I was on a roll now, so I continued: “In any case, the high temperature denatures the DNA so it unravels into its two separate strands. Then the block temperature is lowered to 120 to 150 degrees, and a special enzyme called DNA polymerase is added to the tube. The enzyme then works on each single strand of DNA. Now things get interesting: The DNA polymerase enzyme goes down the strand from one end to the other – kind of like a zipper – and at each nucleotide, it adds the paired one. Which means that it systematically builds the corresponding second strand from the first strand. Once it completes its route to the end of the strand, we have a new double-stranded DNA molecule that is an exact copy of the original DNA molecule. And since the original DNA was denatured into its two strands, and the DNA polymerase enzyme worked on each one separately, now we have two full, double-stranded DNA molecules in the tube, rather than just one. In effect, one cycle of this PCR process has doubled the number of DNA molecules.”
“Big deal,” said Slamdunk, still unimpressed. “Now you have two molecules of DNA. Whoopee. Two molecules do not an assay make.”
“Well yes,” I said, “but this is only one cycle of the PCR. Now the cycle starts again. The thermal cycler reheats to 200 to 208 degrees, which denatures both molecules into their single strands. Then it’s cooled to 120 to 150 degrees again, and the polymerase enzyme goes back to work. After the second cycle, we now have four DNA molecules. And we do this again and again and again. Which means that every cycle through the PCR process doubles the number of DNA molecules.”
“How many cycles?”
“The PCR process is one of exponential amplification,” I answered. “After four cycles, we have 16 molecules. After eight cycles, 256 molecules, and so on. You know, two to the X power, where X is the number of cycles. The PCR process is often run for 30 cycles or more. For example, 35 cycles results in, uh …” I did a quick calculation, “34,359,738,370 molecules. Give or take a few. I’d say that’s enough material for laboratory analyses.”
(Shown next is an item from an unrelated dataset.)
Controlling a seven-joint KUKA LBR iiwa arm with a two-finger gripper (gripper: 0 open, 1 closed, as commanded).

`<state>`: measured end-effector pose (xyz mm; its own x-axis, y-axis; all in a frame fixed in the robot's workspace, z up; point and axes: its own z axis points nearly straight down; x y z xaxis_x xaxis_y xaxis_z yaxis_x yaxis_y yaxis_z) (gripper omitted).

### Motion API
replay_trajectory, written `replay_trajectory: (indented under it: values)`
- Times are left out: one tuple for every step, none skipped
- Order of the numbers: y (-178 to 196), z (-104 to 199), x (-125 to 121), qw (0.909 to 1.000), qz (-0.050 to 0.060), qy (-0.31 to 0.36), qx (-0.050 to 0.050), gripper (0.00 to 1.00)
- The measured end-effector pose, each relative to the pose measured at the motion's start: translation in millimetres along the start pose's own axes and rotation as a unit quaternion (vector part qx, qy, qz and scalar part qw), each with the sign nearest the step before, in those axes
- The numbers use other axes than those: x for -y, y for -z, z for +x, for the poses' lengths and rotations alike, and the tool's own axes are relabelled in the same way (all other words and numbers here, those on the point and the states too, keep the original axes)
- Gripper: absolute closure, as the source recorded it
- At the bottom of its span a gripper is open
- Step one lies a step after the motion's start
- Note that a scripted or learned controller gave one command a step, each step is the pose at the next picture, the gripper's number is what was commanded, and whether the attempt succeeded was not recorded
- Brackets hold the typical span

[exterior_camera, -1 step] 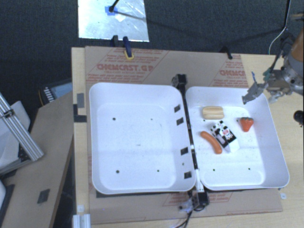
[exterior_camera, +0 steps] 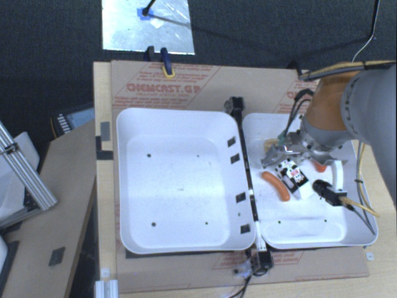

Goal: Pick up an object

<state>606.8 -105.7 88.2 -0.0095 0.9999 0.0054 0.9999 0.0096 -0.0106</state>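
Cardboard [exterior_camera: 205, 87] with red lettering spread over the surface [exterior_camera: 102, 197], under two shallow white bins set side by side.

Far left of the fingers [exterior_camera: 280, 156], well apart from them: left bin [exterior_camera: 180, 185], pale floor marked with a few small dark dots.

Nearer, left of the fingers and between the two bins: black strip [exterior_camera: 246, 166] running front to back, small dark clips along its length.

Fingers low inside the right bin [exterior_camera: 304, 228], over its rear left part. Spread or pressed together: cannot tell, grey metal bunched and blurred at that spot.

Just above and left of the fingers: small yellowish piece [exterior_camera: 271, 145], near the bin's rear wall.

Just below the fingers, a little to the left: orange sausage-shaped piece [exterior_camera: 276, 186], flat on the bin floor, lying at a slant, upper end toward the fingers, lower end pointing away to the right. Not between the fingers.

Directly below the fingers: black-and-white block [exterior_camera: 293, 176], tilted, close against the right side of the orange piece. Contact with the fingers: cannot tell.

Right of the fingers: small red piece [exterior_camera: 319, 165], partly covered by the wrist.

Above and right of the fingers: grey arm [exterior_camera: 372, 104] with its orange band [exterior_camera: 327, 101], entering from the right edge and bending down into the bin.
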Motion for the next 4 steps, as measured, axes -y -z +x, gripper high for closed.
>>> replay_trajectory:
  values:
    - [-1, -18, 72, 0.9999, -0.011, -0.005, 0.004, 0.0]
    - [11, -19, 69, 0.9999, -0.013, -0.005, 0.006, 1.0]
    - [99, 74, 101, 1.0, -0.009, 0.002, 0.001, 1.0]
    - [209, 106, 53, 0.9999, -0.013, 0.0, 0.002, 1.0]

“This takes weeks, I presume.”
“No. Actually, modern PCR equipment is highly automated and incredibly fast. Although the specifics depend on the length of DNA that we want to amplify, the entire PCR process can take only a few hours.”
“Whoa! I’m impressed.” Slamdunk took another swig of root beer. “But in the end, isn’t this just a laboratory curiosity? I can’t buy a thermal cycler. What good is this PCR process to us in the field?
"Especially in a cattle field?”
Slamdunk knew how to turn a phrase.
“Well,” I began, “PCR gives us enough copies of a DNA molecule so we can sequence it and add the data to our growing genetic library. We use this information in all sorts of fields. In cattle production, we routinely use it in DNA testing for parentage tracking and disease resistance. In humans, we use it for genetic mapping and police work and prenatal tests and genetic fingerprinting, just to name a few.
“And in livestock nutrition research,” I continued, “PCR has really opened a new world. It’s given researchers tools for identifying and recording things that were far out of reach just 15 years ago.”
“Like … ?”
“Like finding ways of controlling methane production in the rumen, which has major implications for greenhouse gases. Other active investigations currently focus on things like rumen acidosis and its cousin subacute acidosis, on the effects of different weaning methods on rumen function and development, on beginning to understand lower tract fermentation, on the ecology and survival of E. coli in the gut, on how different rumen microbes can change animal feed efficiency, on . . .”
“OK, OK! I get it!” Slamdunk was pretty excited. “But anything really practical?”
I paused for a moment and looked around the room. Then I looked back at Slamdunk.
“Well, your ranch is not on Neptune, so you know about COVID. What do you think the PCR test is?”